The Oregonian
December 13, 2006

HEADLINE: Portland schools draw $2.6 million Gates grant


Learning - The money will help improve high schools, graduation and college preparedness

By Scott Learn

The Bill & Melinda Gates Foundation will plow $2.6 million more into Portland Public Schools to help Oregon's largest district improve its high schools and increase graduation and college readiness, district officials said Tuesday.

It's the second direct grant in two years to Portland Public Schools from the Gates Foundation, backed by Microsoft's billionaire founder. Superintendent Vicki Phillips said the two-year grant would pay for consultants and a new four-staff high school improvement office to do work in three areas:

Evaluate high school options for students. The district has a wide array of magnet, alternative and regular high school programs. Phillips has pushed for a core curriculum, a set of common courses that is proving controversial with teachers. The high school office will help develop that and analyze what's working, what's not and what students need, Phillips said. The district could expand successful programs and offer new ones, such as a "very strong fine- and performing-arts school," she said. "In the past we've been more opportunistic than strategic about what some of those choice are."

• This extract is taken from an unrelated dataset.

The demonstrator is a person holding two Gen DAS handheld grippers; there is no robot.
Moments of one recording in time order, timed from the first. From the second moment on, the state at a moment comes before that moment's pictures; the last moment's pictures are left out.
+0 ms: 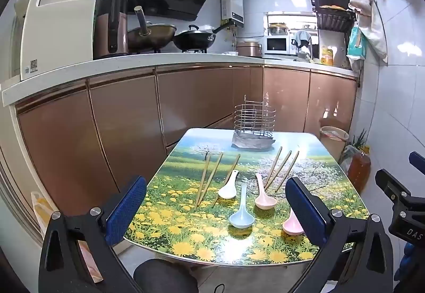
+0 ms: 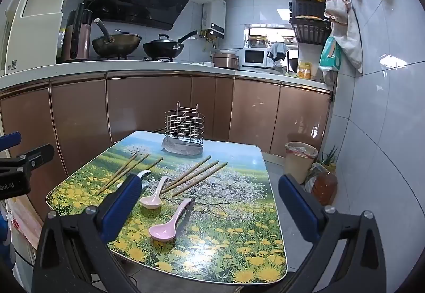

More deeply analyze student performance. Among other steps, the district wants to identify leading indicators that tip off schools on which students might drop out. Potential indicators: freshmen who get D's or F's, falling attendance, low participation in extracurricular activities and course-taking patterns that aren't preparing students for life after high school.

Help students create individual graduation plans. The district has started doing this with seventh- and eighth-graders, but district officials want to make the plans Web based and password protected. Students and their parents could gauge their performance and progress toward graduation, Phillips said, see the classes they need to take and chart which courses would be best for different career paths or college.

Phillips has made improving high schools a top priority since arriving in 2004. But the district has had mixed results with its small-school initiative, partially funded by Gates, with some schools showing standardized test score improvement and others showing losses.

The district's one-year dropout rates in 2004-05, the latest data available, ranged from 0.2 percent at Benson High to 15.8 percent at the Spanish English International School, a small school within Roosevelt High.

A three-year, $9 million Gates grant last year to Portland Public Schools and the Portland Schools Foundation was designed to improve curriculum and professional development for middle and high school teachers.

The Gates Foundation has spent more than $60 million since 1998 on Oregon projects, from libraries to schools to cultural organizations. The biggest chunk of money has gone to education, a principal foundation activity.